By Jon Robertson, partner, Dundas & Wilson.
The new Act is a godsend for lawyers trying to ascertain exactly what
legal form a particular arrangement has to be in or how it requires to
be signed.
FOR hundreds of years Scottish lawyers have baffled their clients with
obscure phrases such as ''adopted as holograph'', ''probative writ'' and
''obligationes literis'' whenever discussing the topic of formal legal
documents. Truth be told, the bafflement has not always been one-sided,
for lawyers themselves have often been left scratching their heads when
attempting to work out exactly what some of the more obtuse legal
requirements for the signing of deeds are.
On August 1, however, the requirements changed. The old Scots law on
the signing of deeds, built up over hundreds of years and contained in
various Acts of Parliament (some dating back to well before the Act of
Union) and numerous cases, has now been consigned to the dusty shelves
of law libraries.

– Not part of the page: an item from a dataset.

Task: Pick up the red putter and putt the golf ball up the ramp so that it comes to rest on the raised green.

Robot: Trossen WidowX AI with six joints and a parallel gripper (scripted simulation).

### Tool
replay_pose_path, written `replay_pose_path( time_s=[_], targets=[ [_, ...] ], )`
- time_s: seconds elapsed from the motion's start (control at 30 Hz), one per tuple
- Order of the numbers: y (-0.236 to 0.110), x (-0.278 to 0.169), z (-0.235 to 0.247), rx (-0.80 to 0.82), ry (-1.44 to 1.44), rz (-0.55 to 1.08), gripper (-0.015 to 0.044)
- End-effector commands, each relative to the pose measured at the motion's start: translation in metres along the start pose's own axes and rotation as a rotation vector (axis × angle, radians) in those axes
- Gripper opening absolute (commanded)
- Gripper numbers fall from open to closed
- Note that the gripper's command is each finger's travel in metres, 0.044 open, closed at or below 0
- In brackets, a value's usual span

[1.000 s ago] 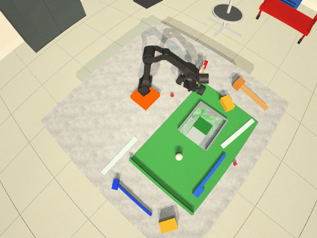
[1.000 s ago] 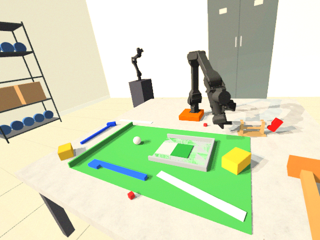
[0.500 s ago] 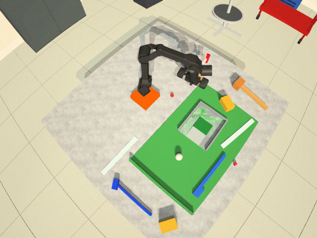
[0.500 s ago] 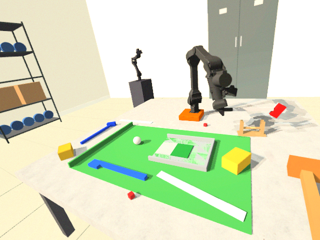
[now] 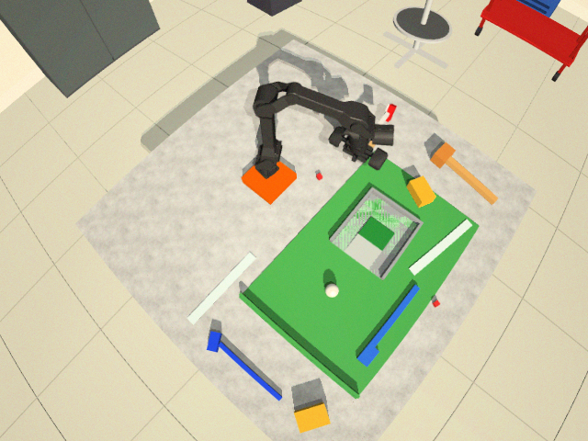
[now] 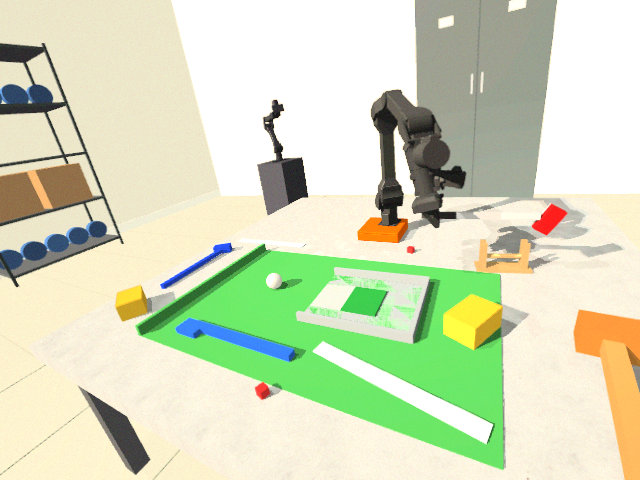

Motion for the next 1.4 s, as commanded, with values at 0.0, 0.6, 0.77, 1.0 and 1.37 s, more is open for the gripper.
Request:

The old law is now replaced by a single Act of
Parliament, the Requirements of Writing (Scotland) Act 1995, running to
only 15 sections. The provisions of the Act govern, with a few
exceptions, all documents subject to Scots law signed on or after August
1 this year.
The Act makes several important changes to the law. These include the
abolition of the requirement to have witnesses of someone's signature,
although this is still a good idea as it gives the deed certain
beneficial qualities. If witnesses are used, the number required is
reduced from two to one. The use of ''adopted as holograph'' disappears.
The Act also provides that in general, people can enter into contracts,
make binding promises, or create trusts without the requirement of any
written document whatsoever, though if problems of proof are to be
avoided, writing is a good idea.
Only in limited circumstances is a written deed now necessary: in
short, for contracts and other documents relating to land, gratuitous
promises (unless given in the course of business), trusts where a person
is sole trustee of his own property, and wills.
While the Act is generally well thought out, it does cause some
headaches for lawyers (which not everyone will consider a bad thing).
For instance, the Act allows the use of unsigned schedules in certain
cases: so a will can now comprise only a few lines in which a person
leaves all their property as per an unsigned schedule. This could be a
wonderful post-death planning opportunity for an unscrupulous relative.
The biggest possible danger raised by the Act is in the area of
unintentional contracts. This danger has always existed in areas where a
written document was not required: everyone knows the danger, for
instance, of the unintended nod at an auction, or of waving at someone
on the floor of the stock market.
The Act increases the risk of unintentional contracts by allowing
people to enter into contracts where they would previously have known
they were not going to be bound until formal documentation was signed.
The danger is most apparent in the area of contracts concerning land.
Now, an exchange of informal letters, or even a conversation on the
telephone, followed by actings in reliance of the ''agreement'', could
be enough to bind parties to a deal where this was neither expected nor
intended.
The way to avoid this trap is for those negotiating property deals to
make it clear at the very beginning -- preferably in writing -- that the
discussions or negotiations are to be binding on the parties.
The best way to ensure this is to specify clearly that agreements will
not form part of a contract unless incorporated in a deed properly
witnessed under the new rules (ie, meeting the requirements of section 3
of the new Act). This should be agreed upon at stage one. If in doubt
contact your lawyer.
The above problems aside, the new Act is a godsend for lawyers trying
to ascertain exactly what legal form a particular arrangement has to be
in or how it requires to be signed, and exemplifies the clear, no
nonsense approach to the codification of the law which many recent
Scottish statutes have demonstrated.
No-one who ever had to cope with the problems of the old law will
really miss it, but like anything new in the law, most lawyers will
probably welcome the Act with a rather formal Edinburgh handshake.